Ítalo Costa Gómez

La primera vez que me subí a un avión fue a uno de la FAP cuando tenía unos doce años. Mi mamá trabajó durante más de veinticinco años como secretaria de Comando de la Fuerza Aérea del Perú. En esa ocasión nos llevaron a Iquitos. Mi papá siempre trabajaba o estaba peleado con mi mamá y nunca iba a ninguna parte con nosotros, la verdad, siempre hemos sido dos. Empezamos a ir con regularidad. Viajábamos en un avión estilo militar sin ningún tipo de adorno o lujo, pero yo lo vivía alucinado, aunque bastante asustado. Visitábamos un club muy conocido de allá, nos quedábamos unos cuántos días, comíamos riquísimo y disfrutábamos de la piscina.
Cuenta la historia que durante uno de esos viajes conocí a Mito. Le decían así por Jaimito. Era un muchacho flaquísimo, aunque con panza y una agilidad tremenda… ayudaba a limpiar los bungalows y era una especie de «mil oficios». Te compraba el periódico o te llevaba el menú para que eligieras tu almuerzo. Hacía de todo. Siempre estaba sonriendo y de buen humor. Creo que eso me atraía de él. Les digo «creo» porque era muy chiquillo para asegurarte qué era exactamente lo que sentía por él. Solo sé que era algo mucho muy puro.
Una tarde me vio solo sentado en el pequeño jardín fuera de uno de los restaurantes del club. Siempre he sido un niño muy solitario… me aislaba porque era una situación cómoda para mí. Sabía jugar solo, estar solo durante las tardes era típico. Me sentía a salvo en terrenos conocidos. Abandonados. No recorridos por pies ajenos.
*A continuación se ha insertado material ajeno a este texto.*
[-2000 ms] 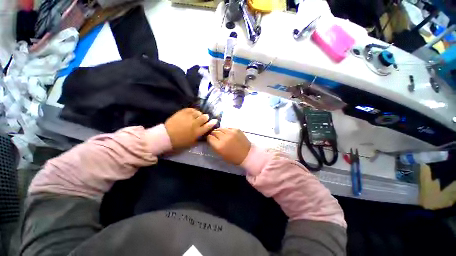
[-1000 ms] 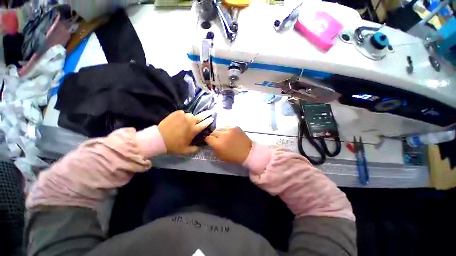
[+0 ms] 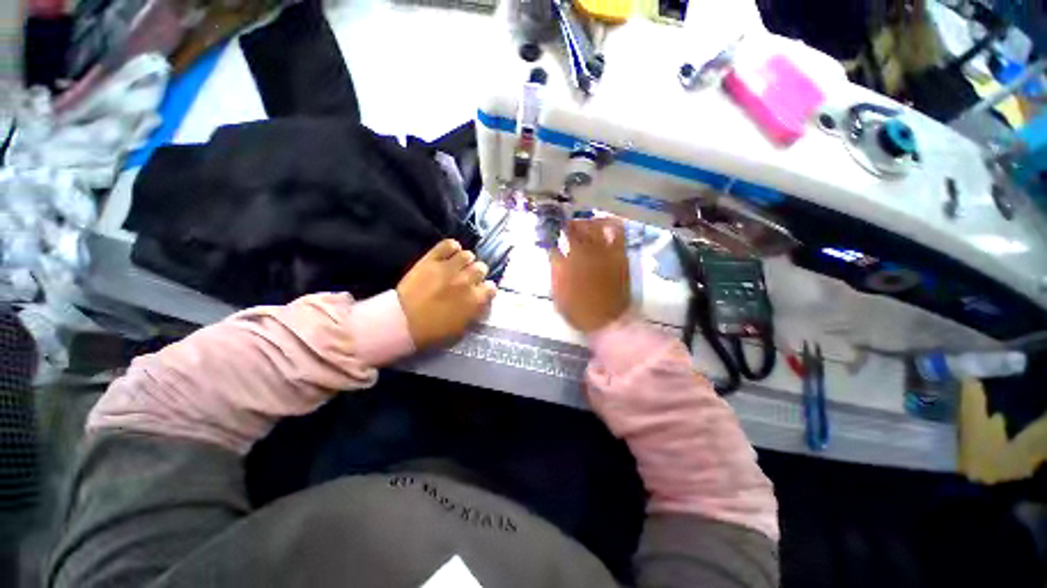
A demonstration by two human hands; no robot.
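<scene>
The black garment piece point(image 3: 287, 213) lies bunched on the table left of the needle, with a dark strip reaching to the back. My left hand point(image 3: 446, 295) rests at its right edge with curled fingers; whether it pinches the cloth is hard to tell. My right hand point(image 3: 592, 273) is raised just right of the presser foot and needle area point(image 3: 549, 218), its fingertips at the machine and slightly blurred; what it touches is hidden. The white sewing machine head point(image 3: 689, 149) with a blue stripe spans the right side.
Black-handled scissors point(image 3: 728, 356) and a dark card point(image 3: 735, 293) lie right of my right hand. Blue-handled snips point(image 3: 814, 396) lie farther right. A pink box point(image 3: 778, 98) sits on the machine head. White strips point(image 3: 52, 195) are heaped at the left.
My right hand has left my left hand's side and moved forward and right, to the needle area. My left hand stays by the cloth edge. The camera view has shifted slightly.
</scene>
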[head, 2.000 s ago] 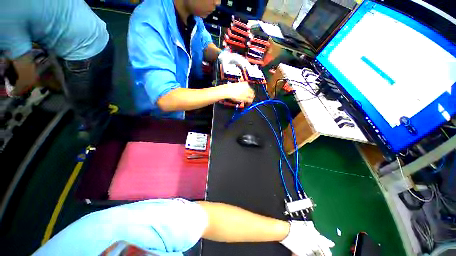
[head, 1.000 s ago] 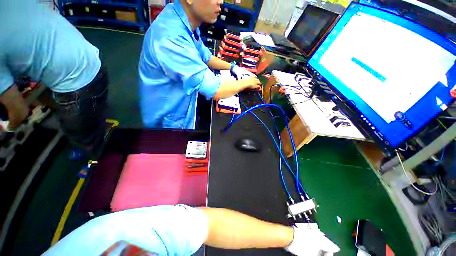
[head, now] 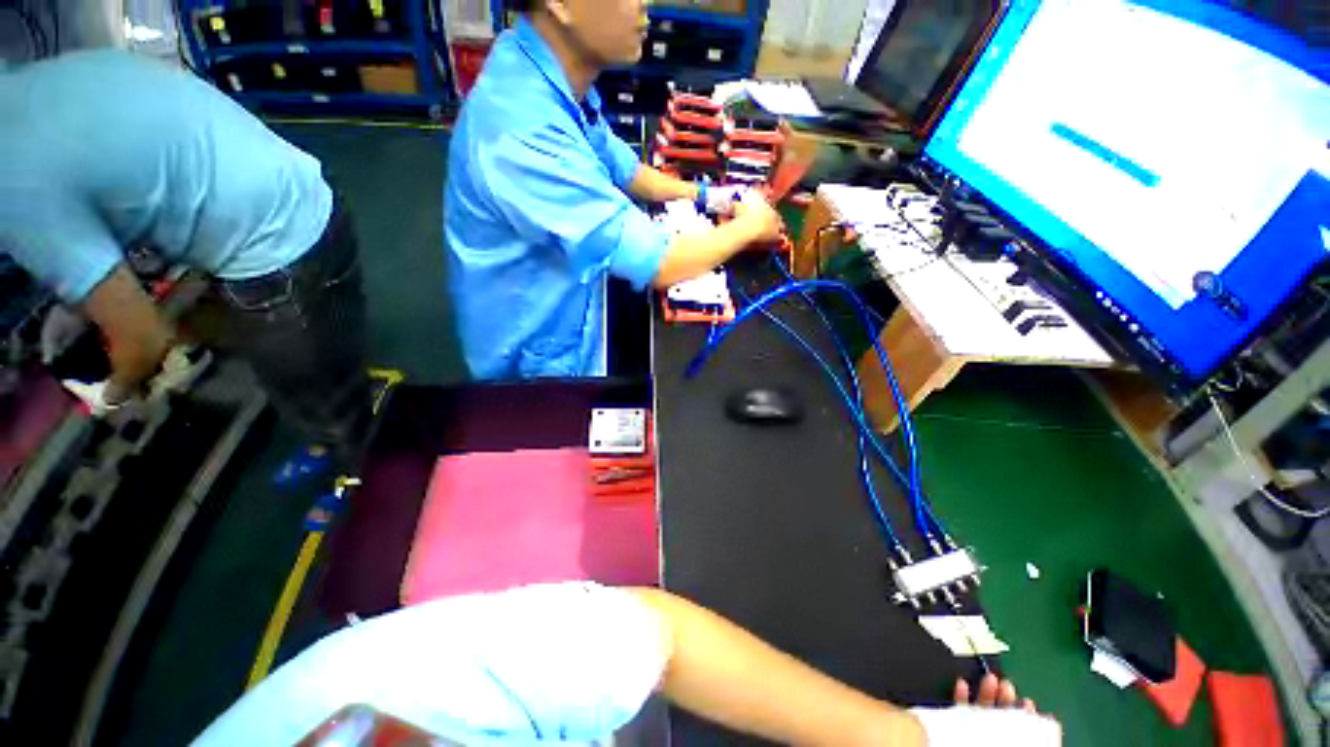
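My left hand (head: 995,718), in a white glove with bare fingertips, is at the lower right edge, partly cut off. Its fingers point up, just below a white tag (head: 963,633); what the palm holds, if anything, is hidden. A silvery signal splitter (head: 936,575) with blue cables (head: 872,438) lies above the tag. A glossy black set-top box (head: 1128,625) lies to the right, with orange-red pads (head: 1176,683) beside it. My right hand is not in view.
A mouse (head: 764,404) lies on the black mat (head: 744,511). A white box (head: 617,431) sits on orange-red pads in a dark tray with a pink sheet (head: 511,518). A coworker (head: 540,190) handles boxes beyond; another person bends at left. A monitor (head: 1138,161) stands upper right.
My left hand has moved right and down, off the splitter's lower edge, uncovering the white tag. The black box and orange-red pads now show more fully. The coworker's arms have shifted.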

-¿Qué estás haciendo, buchisapa? – en tono sarcástico porque así se les dice a los gorditos – dijo con ese dejo maravilloso que ellos tienen (pareciera que siempre están buscando hacerte reír. Son tan amistosos que es imposible no quererlos).
-Estoy jugando.
-Más bien parece que estás en una carapa. ¿No se te antoja un juguito? La calor aburre, ¿di?
-Sí, un poco. No quiero tomar nada, muchas gracias. ¿Quieres jugar a algo? – Su forma de hablar y su sonrisa tan ancha le habían dado el Green Card. Era bienvenido en mi raro mundo. No quería que se fuera.
Ni corto ni perezoso el buen Mito agarró dos tiras largas de lo que parecía ser una planta y las amarró entre sí y al llegar a un tamaño considerable las ató entre un árbol y una escalera para jugar «limbo» y la íbamos bajando entre más «niveles» avanzábamos. Era tan divertida y alta su carcajada ante mis movimientos medio torpes. Llamaba la atención de todos los que estaban cerca. Era un alma limpia.
Él aparentaba no tener ningún problema, parecía nunca haber sufrido, a pesar de que todo indicaba que era un muchachito de una condición muy humilde. Yo me sentía feliz con Mito y él parecía sentirse contento conmigo o al menos eso le gustaba hacerme sentir.
-Ya me tengo que ir, Italito. Me duele la cabeza ya de tanto estar en el sol y creo que hasta juiebre, oshe. Te voy a cutipar, huambrillo. No te vayas a enjuermar. Eso me pasa por andar metido en la cocha, ya vuelta.
[Creo que de ahí nace mi manera de decir «oshe» a las personas cuando busco hacerlas reír]
-Anda nomas, Mito. Gracias por jugar conmigo oshe.
Me sonrió anchísimo. Me miró y más rápido que inmediatamente me plantó un beso. Me dio un piquito. Miren ustedes lo intrépido de este charapita potente y no eran tiempos de masato. La valentía y picardía le nacían al chibolo.
-Hasta pronto, ñañito.
Creo que fue mi primer «beso»… nunca lo cuento como tal porque apenas hubo un roce y nunca más lo volví a ver.
Mito me dio mucha confianza con ese gesto y era lo que más me faltaba. Jamás lo olvidé. Tengo que volver a Iquitos. Me siento muy identificado con su gente. Siempre están de buenas, evitan los problemas y tratan de regalar alegría, baile y tradición a todo el mundo.
Tengo el corazón charapa y quizá un sherete tomando masato esperándome.
Este es del relato su fin, pequeños pillucos. De la historia su final.